◆ PROMPT: Every line that contains the word "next" should be copied from the records below.

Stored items

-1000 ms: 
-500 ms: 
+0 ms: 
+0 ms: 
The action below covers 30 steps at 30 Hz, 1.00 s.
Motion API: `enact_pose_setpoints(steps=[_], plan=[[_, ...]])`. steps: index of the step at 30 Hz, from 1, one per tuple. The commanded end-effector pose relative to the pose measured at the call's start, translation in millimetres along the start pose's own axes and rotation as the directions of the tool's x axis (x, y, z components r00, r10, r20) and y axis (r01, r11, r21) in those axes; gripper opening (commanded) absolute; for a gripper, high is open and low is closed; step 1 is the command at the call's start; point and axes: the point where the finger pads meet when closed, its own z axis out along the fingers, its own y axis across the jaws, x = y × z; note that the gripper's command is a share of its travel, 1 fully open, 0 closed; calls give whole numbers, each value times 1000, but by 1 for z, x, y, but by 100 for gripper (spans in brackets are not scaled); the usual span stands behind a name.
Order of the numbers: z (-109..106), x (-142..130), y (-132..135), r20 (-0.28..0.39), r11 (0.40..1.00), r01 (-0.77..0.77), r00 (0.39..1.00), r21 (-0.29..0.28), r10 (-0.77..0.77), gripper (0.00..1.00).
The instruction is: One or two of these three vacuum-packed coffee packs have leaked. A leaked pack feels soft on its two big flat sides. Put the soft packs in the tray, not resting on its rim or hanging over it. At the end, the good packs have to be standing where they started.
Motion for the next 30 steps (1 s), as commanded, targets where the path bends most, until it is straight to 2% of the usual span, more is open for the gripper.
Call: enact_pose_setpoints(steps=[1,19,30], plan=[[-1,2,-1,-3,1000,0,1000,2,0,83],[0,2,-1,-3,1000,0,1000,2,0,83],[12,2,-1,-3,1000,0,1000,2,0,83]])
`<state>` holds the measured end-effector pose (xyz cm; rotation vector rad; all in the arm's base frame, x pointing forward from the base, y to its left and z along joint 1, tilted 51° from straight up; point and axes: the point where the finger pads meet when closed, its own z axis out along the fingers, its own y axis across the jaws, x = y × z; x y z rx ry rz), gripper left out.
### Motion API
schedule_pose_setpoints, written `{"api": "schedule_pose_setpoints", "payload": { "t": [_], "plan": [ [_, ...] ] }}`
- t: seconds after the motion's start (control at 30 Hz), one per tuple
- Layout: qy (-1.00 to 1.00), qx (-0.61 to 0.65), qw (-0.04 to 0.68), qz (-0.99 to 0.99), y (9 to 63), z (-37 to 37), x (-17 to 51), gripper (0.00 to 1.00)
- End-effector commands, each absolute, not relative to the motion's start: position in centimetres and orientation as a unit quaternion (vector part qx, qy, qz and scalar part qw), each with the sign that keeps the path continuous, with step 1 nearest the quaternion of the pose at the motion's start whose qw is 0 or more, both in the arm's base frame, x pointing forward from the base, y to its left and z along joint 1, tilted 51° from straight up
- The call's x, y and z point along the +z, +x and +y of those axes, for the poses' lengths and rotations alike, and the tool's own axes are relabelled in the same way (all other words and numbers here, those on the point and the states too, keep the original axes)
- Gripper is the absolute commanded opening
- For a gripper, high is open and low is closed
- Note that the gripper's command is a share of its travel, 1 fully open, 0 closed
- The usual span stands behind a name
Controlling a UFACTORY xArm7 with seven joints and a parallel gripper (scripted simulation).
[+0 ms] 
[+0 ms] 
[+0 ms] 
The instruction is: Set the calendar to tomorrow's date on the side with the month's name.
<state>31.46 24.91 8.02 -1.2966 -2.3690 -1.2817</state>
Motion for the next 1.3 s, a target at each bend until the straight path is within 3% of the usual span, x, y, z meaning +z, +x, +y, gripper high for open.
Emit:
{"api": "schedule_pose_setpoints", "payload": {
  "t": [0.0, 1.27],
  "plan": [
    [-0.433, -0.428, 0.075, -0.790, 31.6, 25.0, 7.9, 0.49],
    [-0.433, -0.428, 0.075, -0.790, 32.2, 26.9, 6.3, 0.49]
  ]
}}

◆ THE COMPLETED TASK:
Motion for the next 30 steps (1 s), as commanded, targets where the path bends most, until it is straight to 2% of the usual span, more is open for the gripper.
Motion for the next 1.3 s, a target at each bend until the straight path is within 3% of the usual span, x, y, z meaning +z, +x, +y, gripper high for open.

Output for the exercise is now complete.